**EXERCISE INSTRUCTIONS:** Would you reproduce, without any alteration, the lines from the opening line of the entries through the line that has "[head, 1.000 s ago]" in it?

**AVAILABLE RECORDS:**
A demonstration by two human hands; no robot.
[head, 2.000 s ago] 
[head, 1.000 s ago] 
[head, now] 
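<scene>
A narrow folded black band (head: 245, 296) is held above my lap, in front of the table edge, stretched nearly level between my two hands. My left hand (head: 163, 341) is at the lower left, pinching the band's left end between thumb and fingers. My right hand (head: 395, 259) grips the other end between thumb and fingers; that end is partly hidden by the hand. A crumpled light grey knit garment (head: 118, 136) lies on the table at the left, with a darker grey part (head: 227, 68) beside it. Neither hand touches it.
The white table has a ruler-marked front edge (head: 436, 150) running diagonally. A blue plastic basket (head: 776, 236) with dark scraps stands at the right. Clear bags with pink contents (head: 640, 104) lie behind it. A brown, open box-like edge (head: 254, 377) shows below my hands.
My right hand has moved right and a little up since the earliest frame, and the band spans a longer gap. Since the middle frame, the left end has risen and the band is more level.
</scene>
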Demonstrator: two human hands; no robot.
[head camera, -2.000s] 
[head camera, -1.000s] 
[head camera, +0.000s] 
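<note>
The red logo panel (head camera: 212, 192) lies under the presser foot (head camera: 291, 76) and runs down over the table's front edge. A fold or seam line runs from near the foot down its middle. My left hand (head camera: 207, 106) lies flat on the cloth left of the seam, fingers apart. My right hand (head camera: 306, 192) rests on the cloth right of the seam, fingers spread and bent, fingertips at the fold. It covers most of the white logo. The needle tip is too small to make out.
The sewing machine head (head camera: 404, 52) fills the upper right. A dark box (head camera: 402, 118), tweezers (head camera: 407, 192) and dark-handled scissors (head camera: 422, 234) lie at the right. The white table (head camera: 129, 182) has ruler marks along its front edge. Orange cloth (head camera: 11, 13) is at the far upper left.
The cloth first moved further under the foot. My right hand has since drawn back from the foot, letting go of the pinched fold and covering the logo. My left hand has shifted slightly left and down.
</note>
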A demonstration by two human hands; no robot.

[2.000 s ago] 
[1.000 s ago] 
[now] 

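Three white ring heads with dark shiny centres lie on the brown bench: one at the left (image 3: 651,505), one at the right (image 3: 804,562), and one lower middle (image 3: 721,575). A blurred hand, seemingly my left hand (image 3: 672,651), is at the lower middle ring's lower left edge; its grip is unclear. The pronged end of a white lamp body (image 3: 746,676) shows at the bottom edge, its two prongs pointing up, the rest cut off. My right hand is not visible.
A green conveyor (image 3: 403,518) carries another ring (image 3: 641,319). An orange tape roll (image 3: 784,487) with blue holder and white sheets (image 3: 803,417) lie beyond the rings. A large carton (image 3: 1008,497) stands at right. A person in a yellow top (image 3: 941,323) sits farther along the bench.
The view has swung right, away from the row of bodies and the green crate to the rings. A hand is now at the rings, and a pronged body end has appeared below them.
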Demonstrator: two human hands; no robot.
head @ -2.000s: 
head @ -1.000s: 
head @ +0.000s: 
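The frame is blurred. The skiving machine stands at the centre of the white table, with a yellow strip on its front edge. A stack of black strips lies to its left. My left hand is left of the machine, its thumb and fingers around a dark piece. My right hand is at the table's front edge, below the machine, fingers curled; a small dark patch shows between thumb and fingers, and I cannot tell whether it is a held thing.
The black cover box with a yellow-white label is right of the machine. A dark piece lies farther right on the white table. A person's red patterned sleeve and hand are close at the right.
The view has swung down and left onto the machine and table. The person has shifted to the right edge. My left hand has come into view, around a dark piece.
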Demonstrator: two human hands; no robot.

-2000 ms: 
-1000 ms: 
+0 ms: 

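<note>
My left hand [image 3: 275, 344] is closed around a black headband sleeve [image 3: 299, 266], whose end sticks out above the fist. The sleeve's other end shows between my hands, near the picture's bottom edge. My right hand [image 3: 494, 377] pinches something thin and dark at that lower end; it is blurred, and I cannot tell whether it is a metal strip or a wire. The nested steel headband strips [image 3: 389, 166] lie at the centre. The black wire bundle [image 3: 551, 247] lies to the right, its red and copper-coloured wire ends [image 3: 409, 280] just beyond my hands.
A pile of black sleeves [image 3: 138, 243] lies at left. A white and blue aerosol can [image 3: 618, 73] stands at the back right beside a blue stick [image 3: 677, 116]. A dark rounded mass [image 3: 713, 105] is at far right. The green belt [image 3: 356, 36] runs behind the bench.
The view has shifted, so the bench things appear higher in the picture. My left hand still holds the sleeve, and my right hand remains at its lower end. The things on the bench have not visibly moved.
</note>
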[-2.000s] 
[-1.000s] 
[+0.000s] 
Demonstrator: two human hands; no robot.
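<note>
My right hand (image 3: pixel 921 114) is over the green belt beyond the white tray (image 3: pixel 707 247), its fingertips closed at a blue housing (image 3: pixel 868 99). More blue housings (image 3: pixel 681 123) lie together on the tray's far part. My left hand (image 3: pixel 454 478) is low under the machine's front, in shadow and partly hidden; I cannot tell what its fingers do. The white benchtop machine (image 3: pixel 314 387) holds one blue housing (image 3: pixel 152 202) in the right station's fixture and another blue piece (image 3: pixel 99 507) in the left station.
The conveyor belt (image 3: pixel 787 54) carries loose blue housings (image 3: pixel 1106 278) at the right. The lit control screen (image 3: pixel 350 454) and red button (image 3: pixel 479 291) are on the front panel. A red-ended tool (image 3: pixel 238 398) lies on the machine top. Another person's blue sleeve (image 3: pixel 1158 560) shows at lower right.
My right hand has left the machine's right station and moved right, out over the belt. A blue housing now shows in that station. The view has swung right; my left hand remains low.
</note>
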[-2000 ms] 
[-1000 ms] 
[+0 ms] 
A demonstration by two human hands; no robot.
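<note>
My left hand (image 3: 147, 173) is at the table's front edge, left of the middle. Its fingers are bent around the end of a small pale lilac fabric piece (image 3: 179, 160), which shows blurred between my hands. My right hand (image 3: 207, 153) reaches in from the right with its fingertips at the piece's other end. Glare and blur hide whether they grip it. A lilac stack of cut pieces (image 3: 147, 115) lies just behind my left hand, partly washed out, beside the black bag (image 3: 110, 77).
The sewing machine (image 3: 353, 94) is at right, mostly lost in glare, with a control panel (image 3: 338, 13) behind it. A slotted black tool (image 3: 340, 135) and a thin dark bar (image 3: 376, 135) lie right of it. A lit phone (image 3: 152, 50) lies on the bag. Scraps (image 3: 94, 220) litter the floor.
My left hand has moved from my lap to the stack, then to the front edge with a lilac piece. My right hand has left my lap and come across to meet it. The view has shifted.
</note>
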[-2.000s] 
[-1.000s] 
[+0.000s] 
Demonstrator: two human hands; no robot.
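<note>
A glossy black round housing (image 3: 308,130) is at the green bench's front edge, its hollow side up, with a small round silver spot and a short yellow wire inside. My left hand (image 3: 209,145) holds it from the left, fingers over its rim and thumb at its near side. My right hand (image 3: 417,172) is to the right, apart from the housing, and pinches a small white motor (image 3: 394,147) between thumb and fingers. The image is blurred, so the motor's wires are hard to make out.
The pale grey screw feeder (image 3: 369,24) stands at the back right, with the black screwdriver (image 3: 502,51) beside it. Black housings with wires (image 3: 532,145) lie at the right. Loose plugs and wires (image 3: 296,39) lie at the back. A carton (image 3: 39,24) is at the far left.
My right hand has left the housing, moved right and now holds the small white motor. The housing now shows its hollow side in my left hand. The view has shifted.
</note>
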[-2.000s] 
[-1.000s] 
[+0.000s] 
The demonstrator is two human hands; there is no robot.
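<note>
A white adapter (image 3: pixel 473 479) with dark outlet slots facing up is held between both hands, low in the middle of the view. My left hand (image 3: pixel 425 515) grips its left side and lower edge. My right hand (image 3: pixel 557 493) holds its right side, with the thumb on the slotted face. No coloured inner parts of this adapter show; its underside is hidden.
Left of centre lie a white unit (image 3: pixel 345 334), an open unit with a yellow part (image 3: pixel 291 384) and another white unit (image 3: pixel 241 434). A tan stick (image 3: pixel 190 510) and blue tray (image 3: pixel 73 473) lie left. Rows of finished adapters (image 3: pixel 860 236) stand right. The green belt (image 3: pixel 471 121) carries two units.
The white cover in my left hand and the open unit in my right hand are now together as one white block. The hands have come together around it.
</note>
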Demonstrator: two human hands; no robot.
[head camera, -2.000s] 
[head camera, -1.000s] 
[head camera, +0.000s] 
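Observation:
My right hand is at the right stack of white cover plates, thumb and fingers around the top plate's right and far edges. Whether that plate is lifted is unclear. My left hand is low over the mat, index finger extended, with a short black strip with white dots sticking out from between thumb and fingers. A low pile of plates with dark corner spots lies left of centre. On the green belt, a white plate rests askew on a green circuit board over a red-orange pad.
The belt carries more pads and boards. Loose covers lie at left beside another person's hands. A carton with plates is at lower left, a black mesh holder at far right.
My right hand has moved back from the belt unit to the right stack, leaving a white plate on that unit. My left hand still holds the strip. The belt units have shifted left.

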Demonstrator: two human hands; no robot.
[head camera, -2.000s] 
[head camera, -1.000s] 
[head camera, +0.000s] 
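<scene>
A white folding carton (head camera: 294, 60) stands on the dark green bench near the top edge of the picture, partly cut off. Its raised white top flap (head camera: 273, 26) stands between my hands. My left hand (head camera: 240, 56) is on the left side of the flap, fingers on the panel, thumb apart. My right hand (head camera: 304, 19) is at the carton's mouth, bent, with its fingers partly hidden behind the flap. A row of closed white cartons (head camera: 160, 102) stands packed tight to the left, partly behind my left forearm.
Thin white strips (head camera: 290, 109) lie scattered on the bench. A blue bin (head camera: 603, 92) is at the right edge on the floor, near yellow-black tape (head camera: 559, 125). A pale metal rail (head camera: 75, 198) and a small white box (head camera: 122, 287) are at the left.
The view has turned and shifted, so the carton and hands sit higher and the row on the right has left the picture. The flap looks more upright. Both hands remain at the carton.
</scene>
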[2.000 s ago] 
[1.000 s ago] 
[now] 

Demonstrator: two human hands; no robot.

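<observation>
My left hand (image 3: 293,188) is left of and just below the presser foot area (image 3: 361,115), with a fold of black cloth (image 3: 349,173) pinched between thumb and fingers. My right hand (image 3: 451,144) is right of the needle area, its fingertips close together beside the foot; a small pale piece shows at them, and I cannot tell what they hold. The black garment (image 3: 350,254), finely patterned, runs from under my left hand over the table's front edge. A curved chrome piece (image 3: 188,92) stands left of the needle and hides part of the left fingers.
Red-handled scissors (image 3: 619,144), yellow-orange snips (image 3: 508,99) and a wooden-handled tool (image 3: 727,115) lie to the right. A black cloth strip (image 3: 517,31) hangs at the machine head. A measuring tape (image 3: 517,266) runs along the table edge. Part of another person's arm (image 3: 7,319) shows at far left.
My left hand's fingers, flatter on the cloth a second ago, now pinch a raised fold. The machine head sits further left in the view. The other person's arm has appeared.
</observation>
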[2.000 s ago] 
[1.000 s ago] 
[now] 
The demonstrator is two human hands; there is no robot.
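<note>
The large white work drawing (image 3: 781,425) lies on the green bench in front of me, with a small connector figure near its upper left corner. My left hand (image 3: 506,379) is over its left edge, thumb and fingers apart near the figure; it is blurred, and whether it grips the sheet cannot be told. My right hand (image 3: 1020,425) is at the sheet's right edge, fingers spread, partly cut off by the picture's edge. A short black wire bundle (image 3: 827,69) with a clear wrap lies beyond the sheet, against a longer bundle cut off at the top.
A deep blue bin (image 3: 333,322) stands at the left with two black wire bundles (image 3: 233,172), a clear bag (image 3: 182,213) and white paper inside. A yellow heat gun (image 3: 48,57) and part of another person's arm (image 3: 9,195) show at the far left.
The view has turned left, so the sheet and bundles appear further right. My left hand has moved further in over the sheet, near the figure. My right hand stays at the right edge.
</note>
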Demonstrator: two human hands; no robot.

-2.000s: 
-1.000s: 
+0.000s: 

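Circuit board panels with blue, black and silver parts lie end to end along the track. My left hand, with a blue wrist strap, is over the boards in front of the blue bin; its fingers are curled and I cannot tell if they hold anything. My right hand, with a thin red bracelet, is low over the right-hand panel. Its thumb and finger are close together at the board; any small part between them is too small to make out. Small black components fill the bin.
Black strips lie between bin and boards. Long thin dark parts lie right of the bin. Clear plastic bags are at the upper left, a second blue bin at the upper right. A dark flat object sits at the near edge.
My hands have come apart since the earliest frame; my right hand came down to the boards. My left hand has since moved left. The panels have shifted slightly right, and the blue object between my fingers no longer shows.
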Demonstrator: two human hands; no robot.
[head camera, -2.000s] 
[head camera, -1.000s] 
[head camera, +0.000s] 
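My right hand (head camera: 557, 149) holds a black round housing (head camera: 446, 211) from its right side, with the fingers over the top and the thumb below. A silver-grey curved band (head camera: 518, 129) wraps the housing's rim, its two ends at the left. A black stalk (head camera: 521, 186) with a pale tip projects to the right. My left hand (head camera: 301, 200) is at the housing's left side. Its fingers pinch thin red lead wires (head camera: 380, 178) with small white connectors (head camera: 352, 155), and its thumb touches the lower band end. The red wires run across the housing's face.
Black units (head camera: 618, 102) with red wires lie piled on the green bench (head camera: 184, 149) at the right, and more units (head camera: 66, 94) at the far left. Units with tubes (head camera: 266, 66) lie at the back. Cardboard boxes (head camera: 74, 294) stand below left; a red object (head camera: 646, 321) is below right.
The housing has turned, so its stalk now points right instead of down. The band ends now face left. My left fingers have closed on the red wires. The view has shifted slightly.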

**SOLUTION:**
A demonstration by two human hands; no robot.
[head, 2.000 s ago] 
[head, 1.000 s ago] 

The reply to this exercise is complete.